■ **Exercise goal**
From the first line to the last, transcribe the data exactly and skip the pictures.

■ **Supplied data**
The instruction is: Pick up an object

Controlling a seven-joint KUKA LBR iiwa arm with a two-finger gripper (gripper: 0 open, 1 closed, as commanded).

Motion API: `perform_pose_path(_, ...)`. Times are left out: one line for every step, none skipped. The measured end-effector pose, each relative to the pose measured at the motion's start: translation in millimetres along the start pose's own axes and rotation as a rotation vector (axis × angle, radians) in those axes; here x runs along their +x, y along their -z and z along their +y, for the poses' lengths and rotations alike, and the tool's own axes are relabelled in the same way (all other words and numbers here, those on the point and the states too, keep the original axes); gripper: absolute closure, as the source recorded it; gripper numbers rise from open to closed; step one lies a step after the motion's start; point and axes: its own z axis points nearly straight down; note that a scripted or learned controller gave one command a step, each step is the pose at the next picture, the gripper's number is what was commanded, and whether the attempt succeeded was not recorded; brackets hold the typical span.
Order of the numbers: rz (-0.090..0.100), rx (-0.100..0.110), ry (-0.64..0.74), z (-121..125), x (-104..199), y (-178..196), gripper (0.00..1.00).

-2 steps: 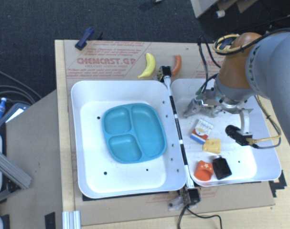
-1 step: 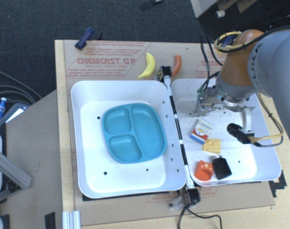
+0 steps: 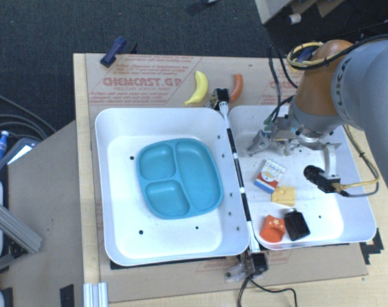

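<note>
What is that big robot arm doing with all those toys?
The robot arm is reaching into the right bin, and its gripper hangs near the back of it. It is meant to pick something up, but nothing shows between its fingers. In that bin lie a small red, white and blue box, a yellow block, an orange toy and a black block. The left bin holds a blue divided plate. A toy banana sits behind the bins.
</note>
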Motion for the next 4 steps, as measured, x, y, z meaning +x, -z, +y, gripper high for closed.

■ **Answer area**
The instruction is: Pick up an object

Controlling a seven-joint KUKA LBR iiwa arm with a two-finger gripper (gripper: 0 open, 1 closed, as commanded).

Motion API: `perform_pose_path(_, ...)`. Times are left out: one line for every step, none skipped. The measured end-effector pose, each relative to the pose measured at the motion's start: translation in millimetres along the start pose's own axes and rotation as a rotation vector (axis × angle, radians) in those axes; here x runs along their +x, y along their -z and z along their +y, for the poses' lengths and rotations alike, and the tool's own axes are relabelled in the same way (all other words and numbers here, those on the point and the states too, keep the original axes); gripper: absolute closure, as the source recorded it; gripper numbers rise from open to closed; step one lies a step after the motion's start; point and axes: its own z axis points nearly straight down; note that a scripted or learned controller gave one command a step, each step is the pose at the next picture, the gripper's number is what was commanded, and whether the attempt succeeded was not recorded; brackets hold the typical span.
Order of the numbers: rz (-0.090..0.100), rx (-0.100..0.110), ry (-0.64..0.74), z (-121..125), x (-104..199), y (-178..196), gripper (0.00..1.00).

-2 steps: 
-1 step: 
+0 steps: 

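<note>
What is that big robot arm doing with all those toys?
The robot arm is reaching into the right bin, and its gripper hangs near the back of it. It is meant to pick something up, but nothing shows between its fingers. In that bin lie a small red, white and blue box, a yellow block, an orange toy and a black block. The left bin holds a blue divided plate. A toy banana sits behind the bins.
</note>
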Motion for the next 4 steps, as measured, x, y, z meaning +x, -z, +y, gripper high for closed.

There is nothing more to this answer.